AIM OF THE EXERCISE:
Tally the lines below that include the string "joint". Reply with the total only.

------ INFORMATION SUPPLIED

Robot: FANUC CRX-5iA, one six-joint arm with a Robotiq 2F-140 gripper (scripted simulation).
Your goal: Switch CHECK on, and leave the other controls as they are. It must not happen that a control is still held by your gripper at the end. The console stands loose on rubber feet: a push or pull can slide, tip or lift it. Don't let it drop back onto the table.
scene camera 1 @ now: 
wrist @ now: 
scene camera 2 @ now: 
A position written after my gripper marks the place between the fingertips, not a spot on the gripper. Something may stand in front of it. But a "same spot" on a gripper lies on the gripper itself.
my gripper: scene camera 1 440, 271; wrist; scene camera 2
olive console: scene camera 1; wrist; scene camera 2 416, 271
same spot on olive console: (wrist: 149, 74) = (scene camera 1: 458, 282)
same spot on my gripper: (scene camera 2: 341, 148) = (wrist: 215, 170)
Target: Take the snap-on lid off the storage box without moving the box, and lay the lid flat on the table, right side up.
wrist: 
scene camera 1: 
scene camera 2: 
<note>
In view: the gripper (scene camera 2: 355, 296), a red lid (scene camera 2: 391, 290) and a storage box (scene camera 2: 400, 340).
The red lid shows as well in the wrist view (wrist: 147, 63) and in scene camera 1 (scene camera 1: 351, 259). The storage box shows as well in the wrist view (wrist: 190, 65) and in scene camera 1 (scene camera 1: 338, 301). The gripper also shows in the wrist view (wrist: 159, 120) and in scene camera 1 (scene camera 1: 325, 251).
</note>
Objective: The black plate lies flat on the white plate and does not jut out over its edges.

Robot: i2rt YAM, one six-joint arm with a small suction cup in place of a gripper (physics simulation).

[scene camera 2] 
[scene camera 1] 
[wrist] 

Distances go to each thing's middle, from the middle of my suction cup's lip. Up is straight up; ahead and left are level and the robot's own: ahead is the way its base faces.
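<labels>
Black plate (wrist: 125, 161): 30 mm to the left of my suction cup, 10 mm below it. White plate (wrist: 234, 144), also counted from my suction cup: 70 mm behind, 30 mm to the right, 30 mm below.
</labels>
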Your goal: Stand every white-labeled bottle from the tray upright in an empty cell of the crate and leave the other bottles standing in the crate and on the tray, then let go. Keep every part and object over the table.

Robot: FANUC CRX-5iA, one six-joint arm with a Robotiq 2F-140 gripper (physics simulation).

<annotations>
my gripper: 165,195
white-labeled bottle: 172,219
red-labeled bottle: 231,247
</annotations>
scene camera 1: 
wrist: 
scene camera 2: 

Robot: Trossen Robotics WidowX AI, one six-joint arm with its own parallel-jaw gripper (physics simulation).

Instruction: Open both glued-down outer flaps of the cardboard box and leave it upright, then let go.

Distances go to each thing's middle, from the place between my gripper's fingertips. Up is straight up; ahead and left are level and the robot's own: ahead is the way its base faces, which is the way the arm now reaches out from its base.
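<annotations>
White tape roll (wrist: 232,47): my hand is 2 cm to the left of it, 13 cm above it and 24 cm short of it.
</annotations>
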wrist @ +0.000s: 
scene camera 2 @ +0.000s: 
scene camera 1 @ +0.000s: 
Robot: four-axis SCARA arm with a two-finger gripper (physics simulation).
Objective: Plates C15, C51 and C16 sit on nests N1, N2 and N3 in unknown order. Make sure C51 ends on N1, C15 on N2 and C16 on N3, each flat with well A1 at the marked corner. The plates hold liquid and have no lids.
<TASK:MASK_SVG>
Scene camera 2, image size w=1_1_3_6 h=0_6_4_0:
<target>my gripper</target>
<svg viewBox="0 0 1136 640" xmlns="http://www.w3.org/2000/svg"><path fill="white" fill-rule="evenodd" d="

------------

EXPECTED OUTPUT:
4